#### PROMPT
Could you filter the data below down to the lines that hold the word "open"?

____________

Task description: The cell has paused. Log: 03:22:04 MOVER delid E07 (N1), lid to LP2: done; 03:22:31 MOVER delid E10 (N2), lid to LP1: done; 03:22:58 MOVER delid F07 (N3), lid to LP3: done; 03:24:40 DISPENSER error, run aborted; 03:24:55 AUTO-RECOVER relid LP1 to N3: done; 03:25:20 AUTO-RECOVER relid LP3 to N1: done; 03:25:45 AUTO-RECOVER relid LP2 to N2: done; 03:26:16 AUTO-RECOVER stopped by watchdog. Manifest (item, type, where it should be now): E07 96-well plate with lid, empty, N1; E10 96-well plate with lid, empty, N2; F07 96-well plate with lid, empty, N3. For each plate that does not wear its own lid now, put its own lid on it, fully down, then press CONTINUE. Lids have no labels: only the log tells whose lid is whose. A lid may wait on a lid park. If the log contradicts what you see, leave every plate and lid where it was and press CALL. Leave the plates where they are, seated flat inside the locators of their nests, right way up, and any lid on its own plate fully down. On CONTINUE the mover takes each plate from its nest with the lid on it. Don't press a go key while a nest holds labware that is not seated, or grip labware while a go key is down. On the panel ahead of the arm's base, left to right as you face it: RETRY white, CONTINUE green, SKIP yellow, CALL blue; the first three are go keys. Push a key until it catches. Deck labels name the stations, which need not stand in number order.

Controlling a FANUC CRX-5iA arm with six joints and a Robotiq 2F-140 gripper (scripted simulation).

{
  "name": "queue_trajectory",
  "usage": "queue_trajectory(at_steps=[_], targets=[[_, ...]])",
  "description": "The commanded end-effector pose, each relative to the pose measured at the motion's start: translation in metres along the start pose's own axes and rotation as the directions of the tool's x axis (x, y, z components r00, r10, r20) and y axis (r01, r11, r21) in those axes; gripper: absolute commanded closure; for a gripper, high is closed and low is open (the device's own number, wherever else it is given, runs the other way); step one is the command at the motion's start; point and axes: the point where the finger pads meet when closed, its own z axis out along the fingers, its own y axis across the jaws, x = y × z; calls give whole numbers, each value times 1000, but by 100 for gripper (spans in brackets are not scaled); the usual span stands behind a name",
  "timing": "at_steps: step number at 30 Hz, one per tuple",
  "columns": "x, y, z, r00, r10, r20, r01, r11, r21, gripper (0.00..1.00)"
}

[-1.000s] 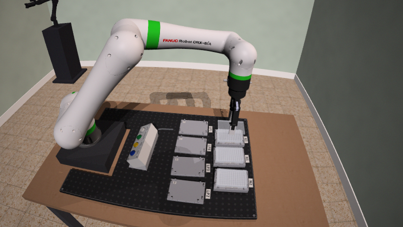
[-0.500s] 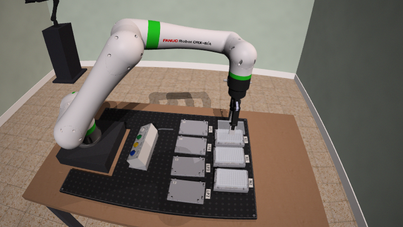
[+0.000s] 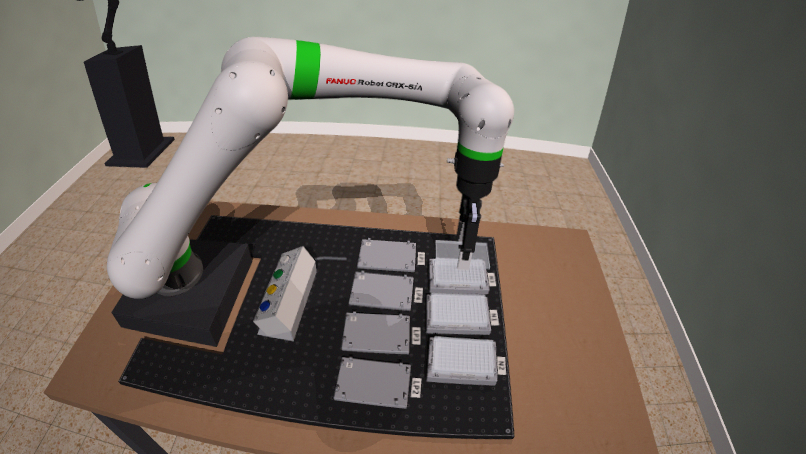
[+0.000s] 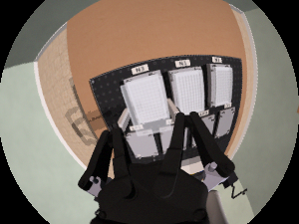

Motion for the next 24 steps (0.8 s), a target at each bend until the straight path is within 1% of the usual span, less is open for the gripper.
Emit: queue_trajectory(at_steps=[1, 14, 24], targets=[[0, 0, 0, 1000, -3, -1, 3, 1000, 0, 100], [0, 0, 4, 1000, -22, 0, 22, 1000, 0, 100], [0, 0, 18, 1000, -22, 0, 22, 1000, 0, 100]])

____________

#### SOLUTION FOR THIS PROBLEM
  "description": "The commanded end-effector pose, each relative to the pose measured at the motion's start: translation in metres along the start pose's own axes and rotation as the directions of the tool's x axis (x, y, z components r00, r10, r20) and y axis (r01, r11, r21) in those axes; gripper: absolute commanded closure; for a gripper, high is closed and low is open (the device's own number, wherever else it is given, runs the other way); step one is the command at the motion's start; point and axes: the point where the finger pads meet when closed, its own z axis out along the fingers, its own y axis across the jaws, x = y × z; calls give whole numbers, each value times 1000, but by 100 for gripper (spans in brackets are not scaled); the usual span stands behind a name",
Motion for the next 24 steps (0.8 s), a target at each bend until the straight path is within 1% of the usual span, less is open for the gripper.

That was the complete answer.